> _Aim of the exercise_
Show each line of the entries below in which the word "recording" appears.

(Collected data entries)
====
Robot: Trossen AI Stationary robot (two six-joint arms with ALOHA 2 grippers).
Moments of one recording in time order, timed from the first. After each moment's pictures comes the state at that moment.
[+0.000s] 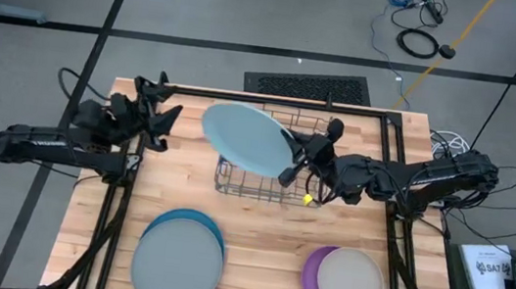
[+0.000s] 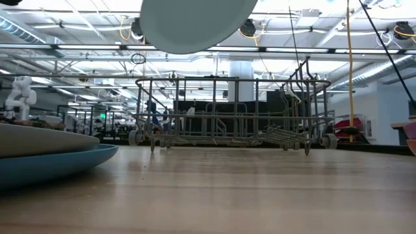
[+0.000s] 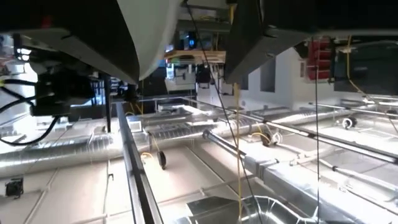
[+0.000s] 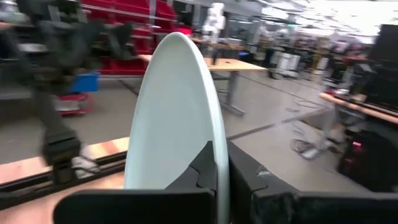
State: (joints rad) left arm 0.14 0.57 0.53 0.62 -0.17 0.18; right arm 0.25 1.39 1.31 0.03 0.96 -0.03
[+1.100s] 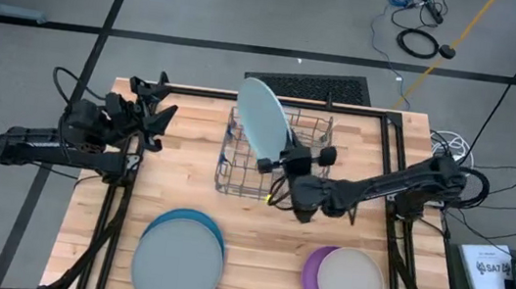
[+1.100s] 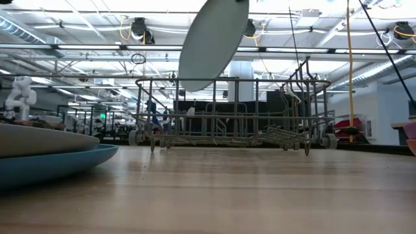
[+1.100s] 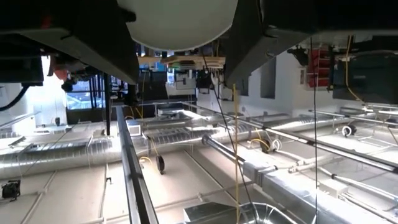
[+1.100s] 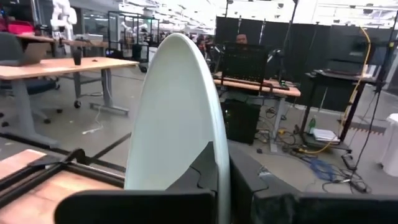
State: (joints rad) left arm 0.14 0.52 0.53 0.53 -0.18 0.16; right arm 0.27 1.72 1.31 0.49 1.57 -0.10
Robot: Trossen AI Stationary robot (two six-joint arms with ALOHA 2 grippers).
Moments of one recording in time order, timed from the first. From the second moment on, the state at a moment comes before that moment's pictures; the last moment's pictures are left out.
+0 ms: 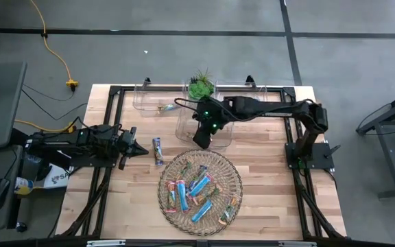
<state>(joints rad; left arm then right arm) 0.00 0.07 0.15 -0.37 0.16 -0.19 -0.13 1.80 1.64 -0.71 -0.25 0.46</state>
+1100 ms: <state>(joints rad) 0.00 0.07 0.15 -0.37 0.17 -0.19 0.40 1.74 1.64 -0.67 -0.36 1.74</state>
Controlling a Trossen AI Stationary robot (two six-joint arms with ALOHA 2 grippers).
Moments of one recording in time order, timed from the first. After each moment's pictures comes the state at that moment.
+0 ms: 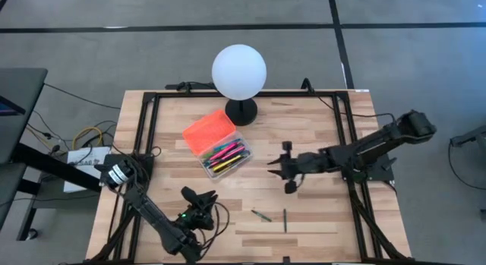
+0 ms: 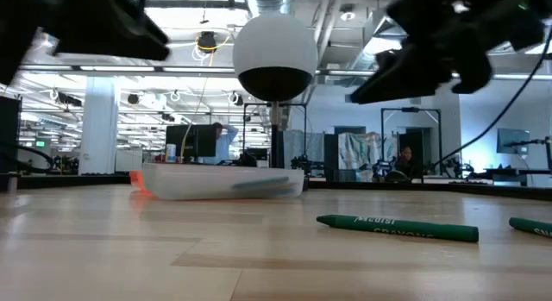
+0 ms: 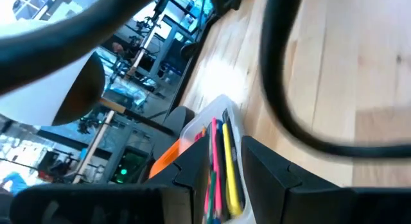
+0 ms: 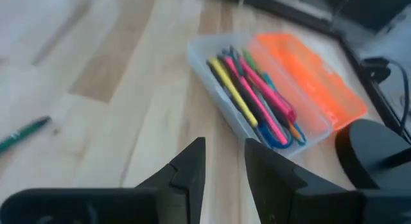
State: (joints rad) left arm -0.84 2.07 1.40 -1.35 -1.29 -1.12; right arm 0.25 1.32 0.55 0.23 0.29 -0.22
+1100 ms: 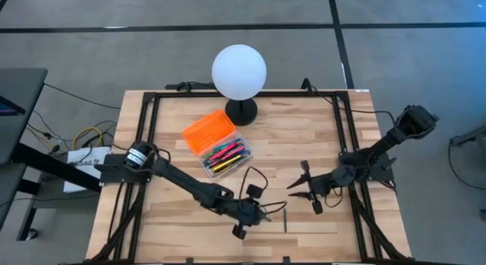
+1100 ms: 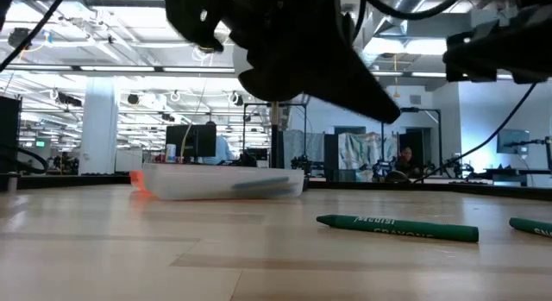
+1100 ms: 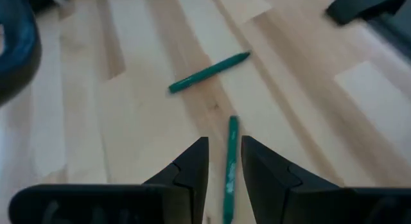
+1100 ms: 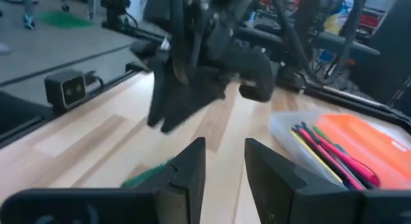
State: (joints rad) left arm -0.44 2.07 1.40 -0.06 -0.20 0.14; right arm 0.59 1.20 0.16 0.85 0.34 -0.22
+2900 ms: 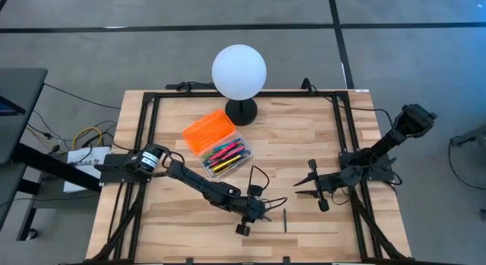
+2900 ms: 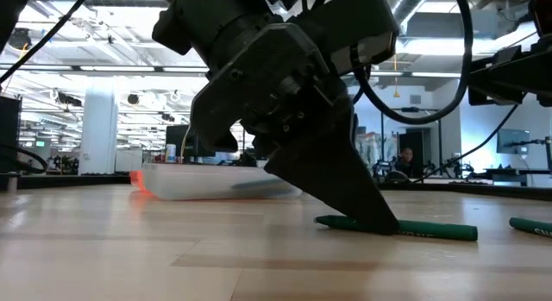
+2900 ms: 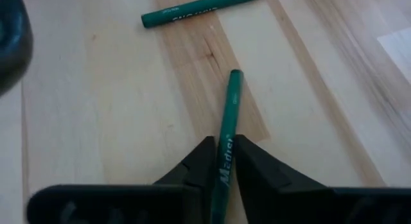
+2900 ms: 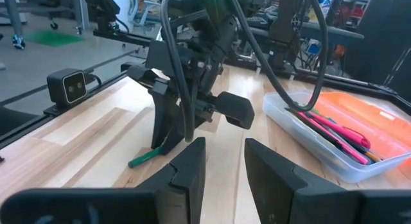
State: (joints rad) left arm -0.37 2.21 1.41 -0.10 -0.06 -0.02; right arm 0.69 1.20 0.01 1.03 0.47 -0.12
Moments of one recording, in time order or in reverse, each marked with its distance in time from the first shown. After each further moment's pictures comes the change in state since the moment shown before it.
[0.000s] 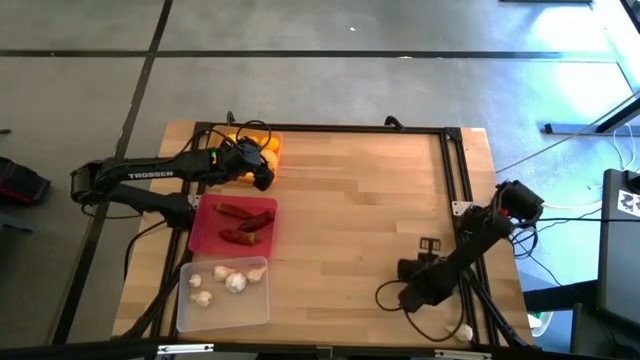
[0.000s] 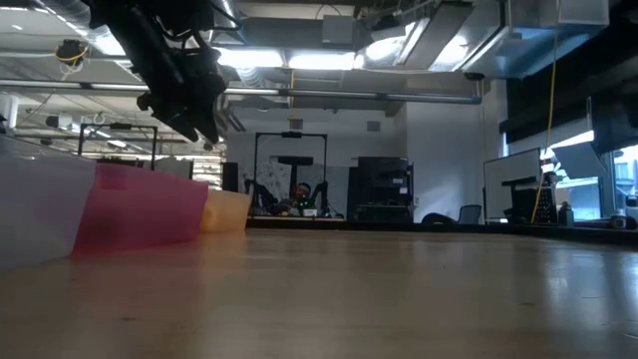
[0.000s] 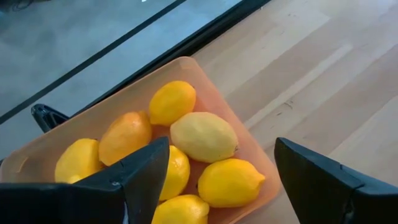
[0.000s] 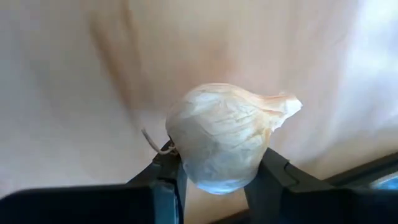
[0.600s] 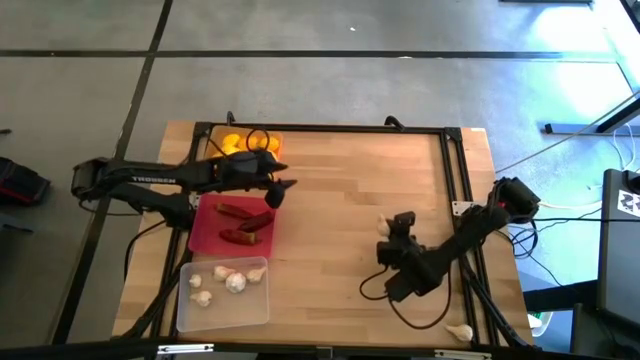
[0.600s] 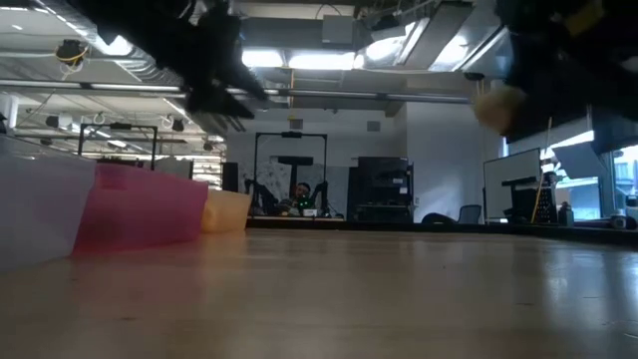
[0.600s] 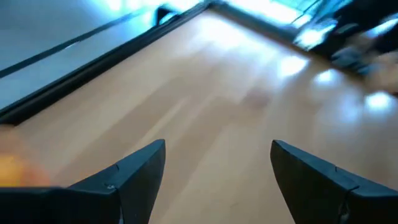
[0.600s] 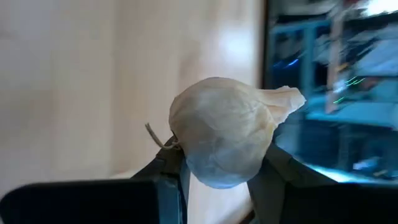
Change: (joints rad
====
> _Task solution_
Moments of one recording in time order, timed from the first. After each moment's pictures comes the state at that moment.
Moments of one recording in time order, timed from the first. From the second moment on, the state at a moment comes before that moment's pictures; the last moment's pictures are left out.
Moments of one recording in time order, timed from the first. After each moment's pictures comes the state at that moment.
Moments of one recording, in time order or in reverse, each marked with its distance in time from the first shown. After each further moment's pictures comes the change in state since the moment shown before it.

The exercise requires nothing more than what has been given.